Your task:
List all lines in the material below that contain "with".
**** Provided material
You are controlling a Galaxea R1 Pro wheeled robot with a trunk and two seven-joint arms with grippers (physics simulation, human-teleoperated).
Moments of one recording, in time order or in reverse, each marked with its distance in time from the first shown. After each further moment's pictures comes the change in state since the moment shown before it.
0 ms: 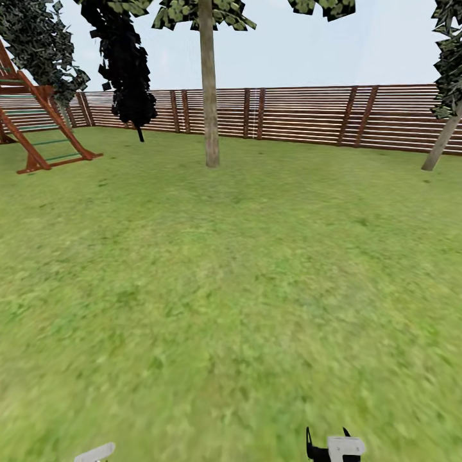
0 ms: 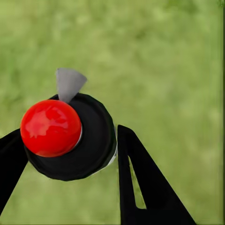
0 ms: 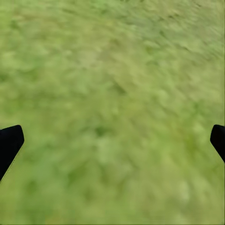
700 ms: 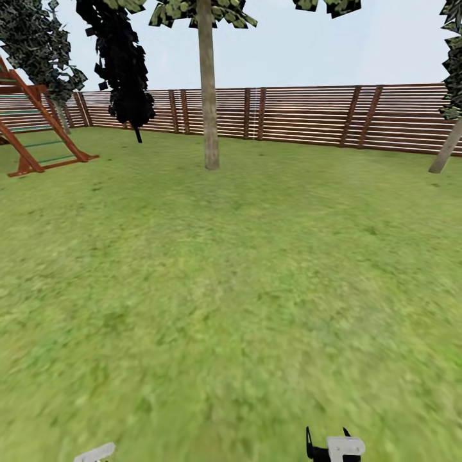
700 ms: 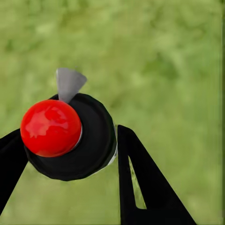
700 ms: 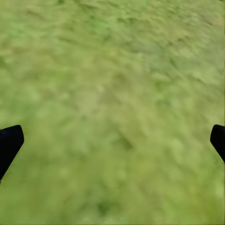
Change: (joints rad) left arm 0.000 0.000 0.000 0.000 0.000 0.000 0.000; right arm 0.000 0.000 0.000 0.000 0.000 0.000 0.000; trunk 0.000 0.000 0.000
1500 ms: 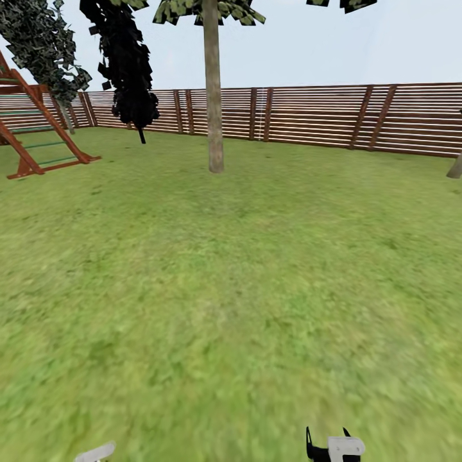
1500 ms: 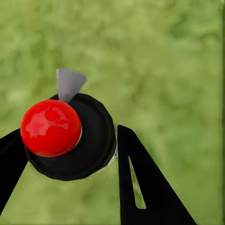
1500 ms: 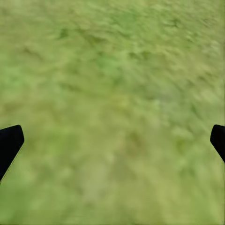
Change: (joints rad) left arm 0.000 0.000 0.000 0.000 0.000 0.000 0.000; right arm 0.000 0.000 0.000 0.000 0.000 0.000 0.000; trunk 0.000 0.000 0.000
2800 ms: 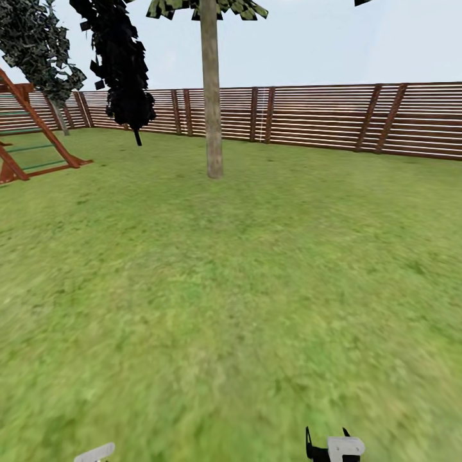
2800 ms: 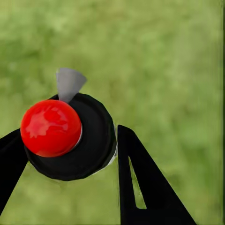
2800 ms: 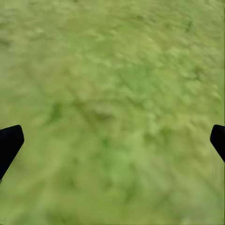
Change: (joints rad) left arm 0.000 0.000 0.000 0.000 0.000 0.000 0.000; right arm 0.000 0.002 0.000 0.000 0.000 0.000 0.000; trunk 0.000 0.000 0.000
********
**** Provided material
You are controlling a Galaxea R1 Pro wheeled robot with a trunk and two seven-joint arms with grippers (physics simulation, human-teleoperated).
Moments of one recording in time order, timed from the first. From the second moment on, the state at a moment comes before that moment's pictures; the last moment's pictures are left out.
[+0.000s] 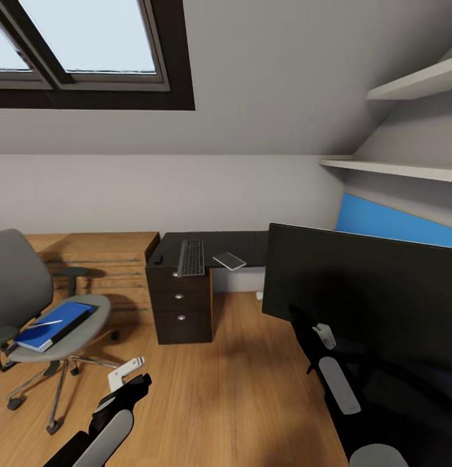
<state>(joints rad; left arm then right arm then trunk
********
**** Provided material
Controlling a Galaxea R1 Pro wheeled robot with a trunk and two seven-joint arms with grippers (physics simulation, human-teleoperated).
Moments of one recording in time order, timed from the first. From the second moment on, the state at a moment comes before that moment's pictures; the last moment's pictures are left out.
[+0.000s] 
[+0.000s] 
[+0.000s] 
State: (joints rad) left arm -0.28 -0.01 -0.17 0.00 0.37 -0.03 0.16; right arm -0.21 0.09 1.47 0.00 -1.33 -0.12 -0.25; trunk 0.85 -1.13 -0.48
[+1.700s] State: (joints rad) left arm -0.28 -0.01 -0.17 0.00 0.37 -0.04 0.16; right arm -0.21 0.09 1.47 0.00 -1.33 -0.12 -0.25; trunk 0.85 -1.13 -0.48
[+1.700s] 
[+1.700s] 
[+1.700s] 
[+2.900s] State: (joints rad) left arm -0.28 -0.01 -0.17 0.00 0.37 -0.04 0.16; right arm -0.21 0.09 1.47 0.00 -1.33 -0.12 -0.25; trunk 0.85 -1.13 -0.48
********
Output for this exercise:
You are controlling a Galaxea R1 Pro wheeled robot with a trunk and two seven-joint arms with grippers (physics simulation, human-teleoperated).
Moments of one recording, in time order or in reverse, each marked with its distance in time from the first shown. After each further moment's pictures comes the change in state since the moment shown before it.
You are controlling a Galaxea R1 Pro wheeled robot with a trunk and two seven-joint arms with grippers (physics simulation, human-teleoperated).
Controlling a Galaxea R1 Pro wheeled robot with a trunk and two seven-joint arms with grippers (physics simulation, human-teleoperated).

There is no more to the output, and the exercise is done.